§ **What the exercise asks**
Set down each entry exactly as it stands, without altering a single character.

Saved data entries
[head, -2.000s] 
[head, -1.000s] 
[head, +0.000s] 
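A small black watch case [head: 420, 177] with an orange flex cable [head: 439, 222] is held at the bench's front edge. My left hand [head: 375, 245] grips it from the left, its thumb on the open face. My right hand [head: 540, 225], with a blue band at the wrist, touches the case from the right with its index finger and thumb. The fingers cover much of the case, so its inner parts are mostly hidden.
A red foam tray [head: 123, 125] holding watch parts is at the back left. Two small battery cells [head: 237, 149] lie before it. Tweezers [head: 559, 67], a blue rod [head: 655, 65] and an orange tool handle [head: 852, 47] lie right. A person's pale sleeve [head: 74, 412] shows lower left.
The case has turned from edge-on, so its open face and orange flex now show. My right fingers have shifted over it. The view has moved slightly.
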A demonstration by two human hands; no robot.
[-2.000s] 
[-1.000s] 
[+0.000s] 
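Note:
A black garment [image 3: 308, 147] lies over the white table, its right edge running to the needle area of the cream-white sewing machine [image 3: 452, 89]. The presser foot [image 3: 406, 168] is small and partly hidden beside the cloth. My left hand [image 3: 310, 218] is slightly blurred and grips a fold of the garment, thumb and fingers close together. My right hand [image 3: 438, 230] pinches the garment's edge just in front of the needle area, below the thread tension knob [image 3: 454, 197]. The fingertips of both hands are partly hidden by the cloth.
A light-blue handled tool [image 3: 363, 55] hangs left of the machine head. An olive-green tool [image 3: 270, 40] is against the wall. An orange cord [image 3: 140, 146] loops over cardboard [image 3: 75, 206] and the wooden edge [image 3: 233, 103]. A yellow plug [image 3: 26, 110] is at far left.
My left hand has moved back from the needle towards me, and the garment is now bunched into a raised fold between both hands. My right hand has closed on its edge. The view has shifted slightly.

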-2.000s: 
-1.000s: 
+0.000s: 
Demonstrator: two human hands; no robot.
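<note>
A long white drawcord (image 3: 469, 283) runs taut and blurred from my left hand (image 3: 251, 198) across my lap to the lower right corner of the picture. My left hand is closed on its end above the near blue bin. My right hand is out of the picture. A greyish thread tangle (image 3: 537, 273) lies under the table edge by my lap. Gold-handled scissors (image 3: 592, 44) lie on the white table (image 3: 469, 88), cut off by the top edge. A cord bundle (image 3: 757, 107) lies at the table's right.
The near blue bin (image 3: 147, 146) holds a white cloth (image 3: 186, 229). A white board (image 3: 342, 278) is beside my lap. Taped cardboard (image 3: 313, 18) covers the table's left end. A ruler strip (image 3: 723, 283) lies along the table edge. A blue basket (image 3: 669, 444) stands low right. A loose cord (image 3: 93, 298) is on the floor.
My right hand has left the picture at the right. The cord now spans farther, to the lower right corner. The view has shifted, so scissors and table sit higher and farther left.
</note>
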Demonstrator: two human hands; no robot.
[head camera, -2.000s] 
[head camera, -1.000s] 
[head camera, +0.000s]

§ **Your response**
[head, -2.000s] 
[head, -1.000s] 
[head, +0.000s] 
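A small black watch case [head: 420, 177] with an orange flex cable [head: 439, 222] is held at the bench's front edge. My left hand [head: 375, 245] grips it from the left, its thumb on the open face. My right hand [head: 540, 225], with a blue band at the wrist, touches the case from the right with its index finger and thumb. The fingers cover much of the case, so its inner parts are mostly hidden.
A red foam tray [head: 123, 125] holding watch parts is at the back left. Two small battery cells [head: 237, 149] lie before it. Tweezers [head: 559, 67], a blue rod [head: 655, 65] and an orange tool handle [head: 852, 47] lie right. A person's pale sleeve [head: 74, 412] shows lower left.
The case has turned from edge-on, so its open face and orange flex now show. My right fingers have shifted over it. The view has moved slightly.
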A demonstration by two human hands; no robot.
[-2.000s] 
[-1.000s] 
[+0.000s] 
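Note:
A black garment [image 3: 308, 147] lies over the white table, its right edge running to the needle area of the cream-white sewing machine [image 3: 452, 89]. The presser foot [image 3: 406, 168] is small and partly hidden beside the cloth. My left hand [image 3: 310, 218] is slightly blurred and grips a fold of the garment, thumb and fingers close together. My right hand [image 3: 438, 230] pinches the garment's edge just in front of the needle area, below the thread tension knob [image 3: 454, 197]. The fingertips of both hands are partly hidden by the cloth.
A light-blue handled tool [image 3: 363, 55] hangs left of the machine head. An olive-green tool [image 3: 270, 40] is against the wall. An orange cord [image 3: 140, 146] loops over cardboard [image 3: 75, 206] and the wooden edge [image 3: 233, 103]. A yellow plug [image 3: 26, 110] is at far left.
My left hand has moved back from the needle towards me, and the garment is now bunched into a raised fold between both hands. My right hand has closed on its edge. The view has shifted slightly.
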
-2.000s: 
-1.000s: 
+0.000s: 
Demonstrator: two human hands; no robot.
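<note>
A long white drawcord (image 3: 469, 283) runs taut and blurred from my left hand (image 3: 251, 198) across my lap to the lower right corner of the picture. My left hand is closed on its end above the near blue bin. My right hand is out of the picture. A greyish thread tangle (image 3: 537, 273) lies under the table edge by my lap. Gold-handled scissors (image 3: 592, 44) lie on the white table (image 3: 469, 88), cut off by the top edge. A cord bundle (image 3: 757, 107) lies at the table's right.
The near blue bin (image 3: 147, 146) holds a white cloth (image 3: 186, 229). A white board (image 3: 342, 278) is beside my lap. Taped cardboard (image 3: 313, 18) covers the table's left end. A ruler strip (image 3: 723, 283) lies along the table edge. A blue basket (image 3: 669, 444) stands low right. A loose cord (image 3: 93, 298) is on the floor.
My right hand has left the picture at the right. The cord now spans farther, to the lower right corner. The view has shifted, so scissors and table sit higher and farther left.
</note>
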Demonstrator: two human hands; no robot.
[head camera, -2.000s] 
[head camera, -1.000s] 
[head camera, +0.000s]

There is no more output to give.